- [EXERCISE AIM]: Transcribe all the data below exactly, leaving its pictures out.

- [DATA BLOCK]:

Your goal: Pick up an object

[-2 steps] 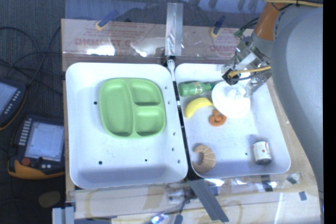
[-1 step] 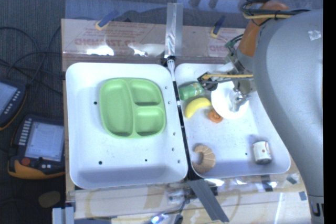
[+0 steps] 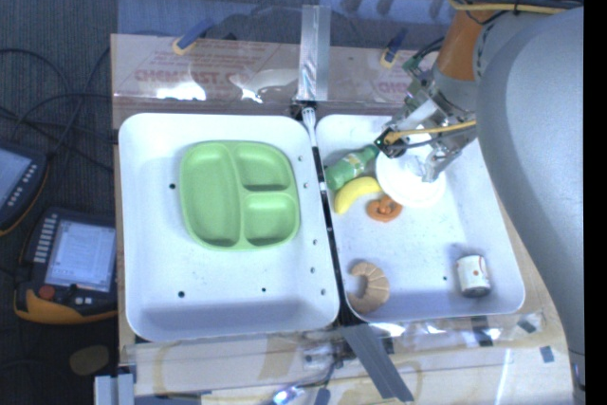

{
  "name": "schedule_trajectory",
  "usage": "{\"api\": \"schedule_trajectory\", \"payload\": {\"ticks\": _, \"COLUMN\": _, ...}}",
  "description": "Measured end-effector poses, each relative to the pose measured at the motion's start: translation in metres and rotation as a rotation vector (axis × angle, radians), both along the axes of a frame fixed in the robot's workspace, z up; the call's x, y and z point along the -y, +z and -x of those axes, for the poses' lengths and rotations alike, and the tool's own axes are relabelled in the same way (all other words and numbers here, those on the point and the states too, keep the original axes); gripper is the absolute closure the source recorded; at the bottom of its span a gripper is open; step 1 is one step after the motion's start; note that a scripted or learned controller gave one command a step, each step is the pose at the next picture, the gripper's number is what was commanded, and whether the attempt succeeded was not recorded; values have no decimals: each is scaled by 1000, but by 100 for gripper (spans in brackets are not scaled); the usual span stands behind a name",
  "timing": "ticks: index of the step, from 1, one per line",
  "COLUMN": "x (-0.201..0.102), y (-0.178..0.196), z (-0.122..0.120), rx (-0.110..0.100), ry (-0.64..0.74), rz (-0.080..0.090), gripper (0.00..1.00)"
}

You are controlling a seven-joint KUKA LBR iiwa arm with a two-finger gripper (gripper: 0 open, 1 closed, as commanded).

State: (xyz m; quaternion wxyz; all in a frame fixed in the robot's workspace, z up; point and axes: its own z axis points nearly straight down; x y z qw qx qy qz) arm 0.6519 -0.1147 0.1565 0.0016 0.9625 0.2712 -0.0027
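My gripper (image 3: 413, 151) hangs over the upper middle of the right bin (image 3: 493, 232), just above a white round object (image 3: 412, 185). A green bottle (image 3: 348, 168) lies to its left against the divider, with a yellow banana (image 3: 356, 194) below it. A small orange piece (image 3: 384, 210) sits beside the banana. Nearer the front are a tan croissant-shaped pastry (image 3: 368, 285) and a small can (image 3: 472, 274) on its side. Nothing is seen lifted in the gripper.
The left bin (image 3: 152, 280) holds a green divided plate (image 3: 239, 194). The grey arm (image 3: 541, 109) with its orange band covers the right bin's upper right side. A clear wall (image 3: 310, 52) stands behind the bins.
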Motion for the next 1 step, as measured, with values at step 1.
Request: {"api": "schedule_trajectory", "payload": {"ticks": 1, "x": -19, "y": -63, "z": 22, "rx": 16, "ry": 323, "rz": 1, "gripper": 0}}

- [TASK SOLUTION]:
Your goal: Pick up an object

[-2 steps] 
[-1 step] 
[+0 steps] 

{
  "name": "schedule_trajectory",
  "usage": "{\"api\": \"schedule_trajectory\", \"payload\": {\"ticks\": _, \"COLUMN\": _, ...}}",
  "description": "Measured end-effector poses, each relative to the pose measured at the motion's start: translation in metres and rotation as a rotation vector (axis × angle, radians), both along the axes of a frame fixed in the robot's workspace, z up; the call's x, y and z point along the -y, +z and -x of those axes, for the poses' lengths and rotations alike, and the tool's own axes are relabelled in the same way (all other words and numbers here, those on the point and the states too, keep the original axes); gripper is the absolute closure the source recorded; at the bottom of its span a gripper is open; step 1 is one step after the motion's start; note that a scripted or learned controller gave one command a step, each step is the pose at the next picture, the gripper's number is what was commanded, and whether the attempt succeeded was not recorded; values have no decimals: each is scaled by 1000, but by 100 for gripper (spans in brackets are not scaled); the usual span stands behind a name",
  "timing": "ticks: index of the step, from 1, one per line",
  "COLUMN": "x (-0.201..0.102), y (-0.178..0.196), z (-0.122..0.120), rx (-0.110..0.100), ry (-0.64..0.74), rz (-0.080..0.090), gripper (0.00..1.00)"
}

You are controlling a seven-joint KUKA LBR iiwa arm with a two-finger gripper (gripper: 0 open, 1 closed, as commanded).

State: (xyz m; quaternion wxyz; all in a frame fixed in the robot's workspace, z up; point and axes: its own z axis points nearly straight down; x y z qw qx qy qz) arm 0.6519 -0.1147 0.1565 0.0016 0.9625 0.2712 -0.0027
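My gripper (image 3: 413, 151) hangs over the upper middle of the right bin (image 3: 493, 232), just above a white round object (image 3: 412, 185). A green bottle (image 3: 348, 168) lies to its left against the divider, with a yellow banana (image 3: 356, 194) below it. A small orange piece (image 3: 384, 210) sits beside the banana. Nearer the front are a tan croissant-shaped pastry (image 3: 368, 285) and a small can (image 3: 472, 274) on its side. Nothing is seen lifted in the gripper.
The left bin (image 3: 152, 280) holds a green divided plate (image 3: 239, 194). The grey arm (image 3: 541, 109) with its orange band covers the right bin's upper right side. A clear wall (image 3: 310, 52) stands behind the bins.
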Motion for the next 1 step, as measured, with values at step 1.
Request: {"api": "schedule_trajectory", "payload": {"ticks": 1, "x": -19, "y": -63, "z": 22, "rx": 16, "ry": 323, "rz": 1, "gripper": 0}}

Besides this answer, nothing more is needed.